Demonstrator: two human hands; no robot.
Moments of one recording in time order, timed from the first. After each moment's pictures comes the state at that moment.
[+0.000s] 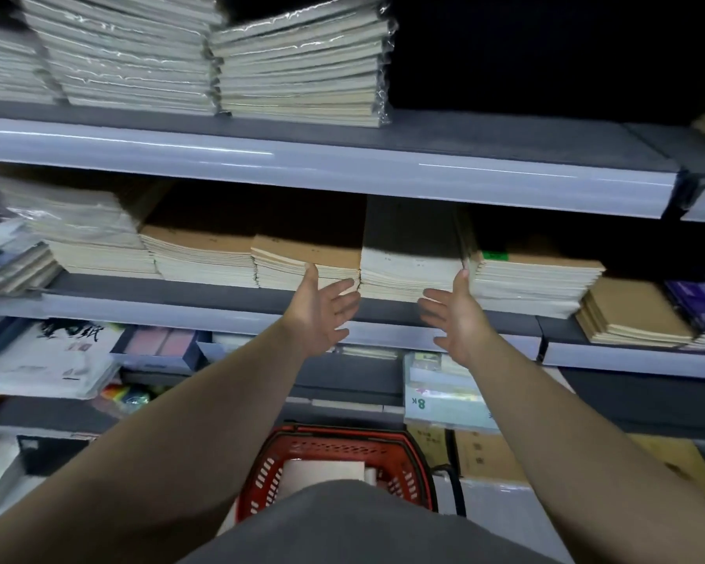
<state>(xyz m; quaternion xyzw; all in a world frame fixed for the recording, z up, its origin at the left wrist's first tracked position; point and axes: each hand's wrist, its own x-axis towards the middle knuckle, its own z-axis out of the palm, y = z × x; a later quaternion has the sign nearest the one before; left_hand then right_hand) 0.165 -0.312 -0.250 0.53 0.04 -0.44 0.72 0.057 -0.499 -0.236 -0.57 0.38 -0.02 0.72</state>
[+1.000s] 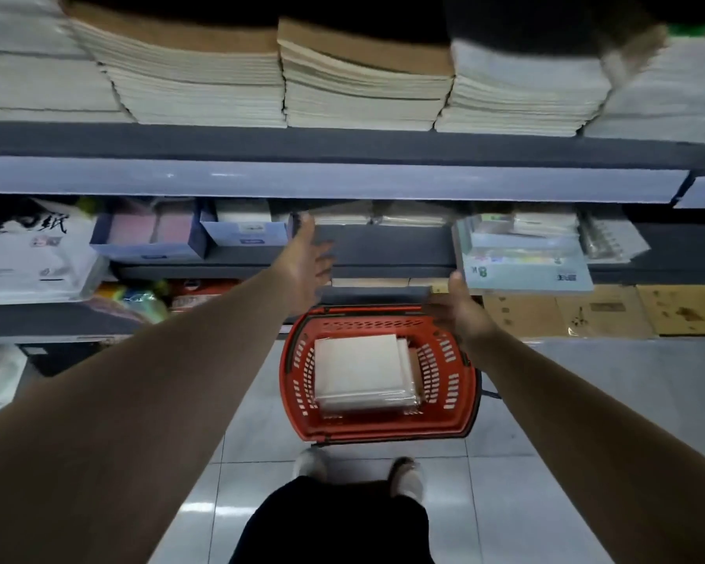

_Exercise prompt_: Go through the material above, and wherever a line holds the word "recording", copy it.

_The answer_:
Moments of one recording in time order, timed from the first. After each moment's pictures comes the state at that moment.
<state>(xyz m; quaternion xyzw; all in a world frame fixed for the recording, z up, its origin at the left wrist's first tracked position; point and axes: each hand's wrist, its own x-axis towards the middle knuckle, its own z-axis out of the palm, y = z × x; a later quaternion has the sign nearest the one before; left_hand then right_hand) 0.165 -0.312 -0.250 0.53 0.04 -0.44 0.72 0.057 -0.499 -0.236 -0.57 0.38 -0.02 0.72</state>

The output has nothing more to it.